I'm starting a new blog theme hereabouts... you all know the "Homestead Eating," well the new one is CSA cooking. Our first share came this week, and I think I'll enjoy documenting how we eat/use/preserve the seasonal bounty. The Farm Notes newsletters that come with the shares generally include a recipe, and they're soliciting member contributions, so here's to that! Picking up the share, which included a stalk of lovage, our farm lady was jovially telling everyone to let her know what how to cook with it, and I couldn't help mentioning the bake a chicken breast with honey and lovage from now two years ago.... and I started to smell a blog post. A whole series of them. Not to mention that for newbies to the eat-seasonally-from-the-garden gig, a bag of sometime unkown and sometimes random veggies can certainly be intimidating: so here's my edu-drop-in-a-bucket to you who is sitting out there longing to plant a garden or get into the kitchen.
Starting with the oh so simple peasant food that sounds oh so glamorous when you give it an italian name: Spinaci e rucola penne con ouvo! Otherwise known as pasta with spinach, arugula and an egg.

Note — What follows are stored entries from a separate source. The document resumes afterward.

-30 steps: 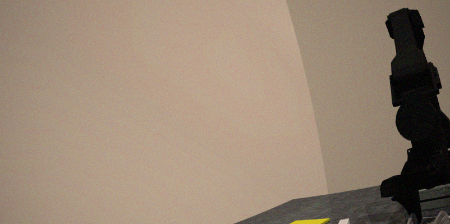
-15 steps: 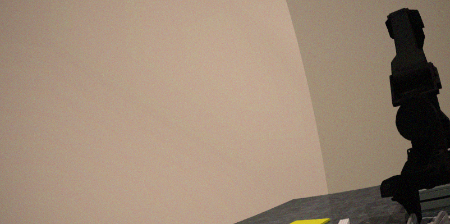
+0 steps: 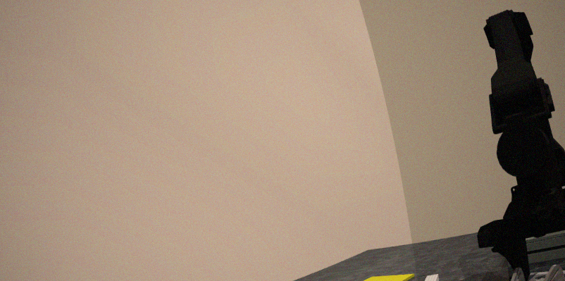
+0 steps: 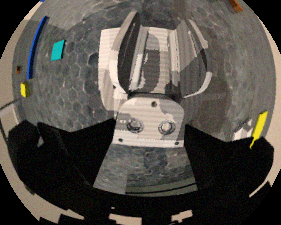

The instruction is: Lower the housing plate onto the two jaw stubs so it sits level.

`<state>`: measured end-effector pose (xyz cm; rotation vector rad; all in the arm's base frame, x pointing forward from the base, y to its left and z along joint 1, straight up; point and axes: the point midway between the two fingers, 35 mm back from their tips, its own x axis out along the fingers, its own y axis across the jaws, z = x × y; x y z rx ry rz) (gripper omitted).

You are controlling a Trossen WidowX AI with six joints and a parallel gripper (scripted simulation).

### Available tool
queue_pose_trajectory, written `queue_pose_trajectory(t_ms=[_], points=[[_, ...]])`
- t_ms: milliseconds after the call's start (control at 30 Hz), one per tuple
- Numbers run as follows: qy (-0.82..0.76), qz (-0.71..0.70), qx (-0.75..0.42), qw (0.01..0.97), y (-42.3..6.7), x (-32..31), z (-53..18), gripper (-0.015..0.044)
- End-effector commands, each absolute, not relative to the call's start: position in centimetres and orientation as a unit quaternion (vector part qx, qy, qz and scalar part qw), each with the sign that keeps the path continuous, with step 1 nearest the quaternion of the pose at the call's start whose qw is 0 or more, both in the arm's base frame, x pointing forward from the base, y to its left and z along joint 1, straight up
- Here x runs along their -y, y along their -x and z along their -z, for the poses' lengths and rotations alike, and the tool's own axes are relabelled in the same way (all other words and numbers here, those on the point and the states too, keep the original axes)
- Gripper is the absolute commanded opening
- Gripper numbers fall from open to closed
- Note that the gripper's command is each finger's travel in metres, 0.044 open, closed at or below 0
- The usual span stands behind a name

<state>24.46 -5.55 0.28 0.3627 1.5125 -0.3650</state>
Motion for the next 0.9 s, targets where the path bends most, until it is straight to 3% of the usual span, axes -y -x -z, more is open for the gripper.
queue_pose_trajectory(t_ms=[0, 267, 400, 867], points=[[-0.161, 0.163, -0.679, 0.697, -24.36, 5.55, -0.20, 0.0351], [-0.161, 0.163, -0.679, 0.697, -24.36, 5.55, -0.20, 0.0351], [-0.163, 0.164, -0.678, 0.698, -24.46, 5.55, -0.28, 0.0440], [-0.163, 0.164, -0.678, 0.698, -24.49, 5.55, -0.52, 0.0440]])
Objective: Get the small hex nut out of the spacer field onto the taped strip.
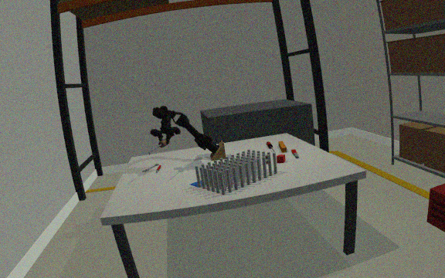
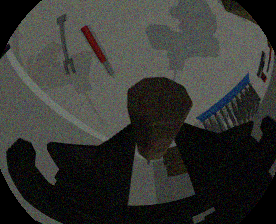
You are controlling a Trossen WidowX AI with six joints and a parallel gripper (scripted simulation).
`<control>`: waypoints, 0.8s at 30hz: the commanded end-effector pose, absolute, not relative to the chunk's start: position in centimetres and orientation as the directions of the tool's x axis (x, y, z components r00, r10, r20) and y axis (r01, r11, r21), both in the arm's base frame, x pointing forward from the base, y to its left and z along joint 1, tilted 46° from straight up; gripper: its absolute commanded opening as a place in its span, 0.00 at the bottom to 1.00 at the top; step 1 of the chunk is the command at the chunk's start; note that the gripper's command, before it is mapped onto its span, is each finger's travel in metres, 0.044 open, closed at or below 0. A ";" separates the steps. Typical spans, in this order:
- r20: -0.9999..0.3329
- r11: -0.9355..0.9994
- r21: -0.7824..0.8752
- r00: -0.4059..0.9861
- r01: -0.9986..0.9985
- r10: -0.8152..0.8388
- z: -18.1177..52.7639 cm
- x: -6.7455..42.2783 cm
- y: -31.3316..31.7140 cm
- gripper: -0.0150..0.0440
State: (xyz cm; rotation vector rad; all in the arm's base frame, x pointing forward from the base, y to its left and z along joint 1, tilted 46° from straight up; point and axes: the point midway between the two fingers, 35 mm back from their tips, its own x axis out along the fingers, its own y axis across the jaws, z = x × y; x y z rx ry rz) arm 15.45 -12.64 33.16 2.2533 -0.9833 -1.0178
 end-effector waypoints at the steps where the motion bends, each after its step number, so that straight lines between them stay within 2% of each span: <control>1: -0.426 -0.623 0.659 0.473 -0.422 -0.771 34.0 15.0 -12.2 0.25; 5: -0.441 -0.637 0.667 0.484 -0.386 -0.756 33.8 15.9 -11.9 0.25; 24: -0.643 -0.705 0.701 0.525 0.110 -0.558 29.0 25.5 -6.7 0.25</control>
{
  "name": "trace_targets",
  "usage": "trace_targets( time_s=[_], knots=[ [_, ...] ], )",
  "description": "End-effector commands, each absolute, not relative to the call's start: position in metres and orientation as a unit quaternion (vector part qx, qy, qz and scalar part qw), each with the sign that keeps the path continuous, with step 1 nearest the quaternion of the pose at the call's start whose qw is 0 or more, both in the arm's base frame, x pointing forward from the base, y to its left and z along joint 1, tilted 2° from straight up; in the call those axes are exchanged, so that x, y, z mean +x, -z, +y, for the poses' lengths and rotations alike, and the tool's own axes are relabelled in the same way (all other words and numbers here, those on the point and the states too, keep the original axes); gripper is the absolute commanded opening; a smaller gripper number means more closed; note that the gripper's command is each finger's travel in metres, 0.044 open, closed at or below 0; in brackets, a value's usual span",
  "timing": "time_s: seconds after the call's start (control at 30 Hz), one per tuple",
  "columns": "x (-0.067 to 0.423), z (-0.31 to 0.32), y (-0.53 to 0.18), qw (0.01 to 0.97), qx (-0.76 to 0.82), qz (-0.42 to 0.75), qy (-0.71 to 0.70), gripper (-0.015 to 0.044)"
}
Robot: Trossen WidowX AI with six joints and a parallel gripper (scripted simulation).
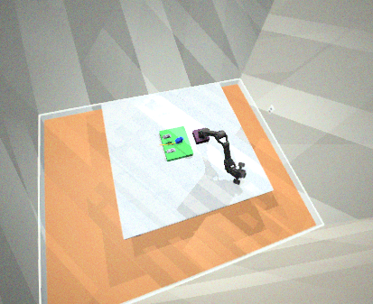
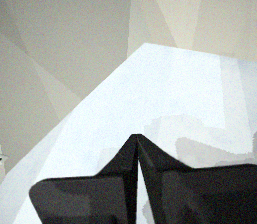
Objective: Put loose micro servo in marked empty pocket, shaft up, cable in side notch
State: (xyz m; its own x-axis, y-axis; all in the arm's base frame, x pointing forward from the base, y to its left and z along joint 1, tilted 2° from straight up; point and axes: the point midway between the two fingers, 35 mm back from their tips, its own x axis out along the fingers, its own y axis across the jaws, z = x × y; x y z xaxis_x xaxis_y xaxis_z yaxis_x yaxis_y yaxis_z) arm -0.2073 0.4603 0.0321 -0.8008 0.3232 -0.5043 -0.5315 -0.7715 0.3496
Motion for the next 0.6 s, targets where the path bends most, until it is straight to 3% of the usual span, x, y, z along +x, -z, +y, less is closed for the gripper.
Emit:
trace_targets(
  time_s=[0.0, 0.57],
  knots=[
    [-0.173, 0.466, -0.031, 0.276, -0.216, 0.268, -0.897, 0.0],
    [-0.014, 0.471, -0.038, 0.439, -0.213, 0.342, -0.803, 0.0]
  ],
)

Start with pasta. Add any veggies and/or beans that you have on hand. Top with an egg. Add cheese if you have it. Salt and pepper is good.
So simple. And a complete meal nutritionally, assuming that you do HAVE veggies on hand :-)
For this meal, I took two of the small bunches of greens that came in the CSA share. Neither was enough for a complete meal, barely enough for a side. Growing up vegetarian has given me the expectation that a meal is a mound of good green or orange red yellow vegetables with some other things, and even the sustainable family garden farm and outreach educate the kids to grow good food and eat it too ethos that informs Calypso can't make early summer first harvest greens bunches the giant size I secretly expect. So! I combined two of them: arugula and spinach. Yum.
While I watered the little garden, my darlin man chopped 3 cloves of garlic and set it in oil in a skillet, and boiled pasta. Under my shouted-from-the-garden direction he roughly chopped the greens, and put them in the pan. I came inside (having emptied 15 gallons of good spring water into thirsty thirsty soil) and sauteed the greens until the stems began to get tender. These went onto plates and two eggs went in the pan. Over easy is the key here, so that when placed on top of greens and pasta, the yolk breaks and makes a lovely sauce. Garnish with parmesean (or other hard cheese of your choosing) and salt and pepper. Total time (minus water coming to the boil): 10 minutes, maybe.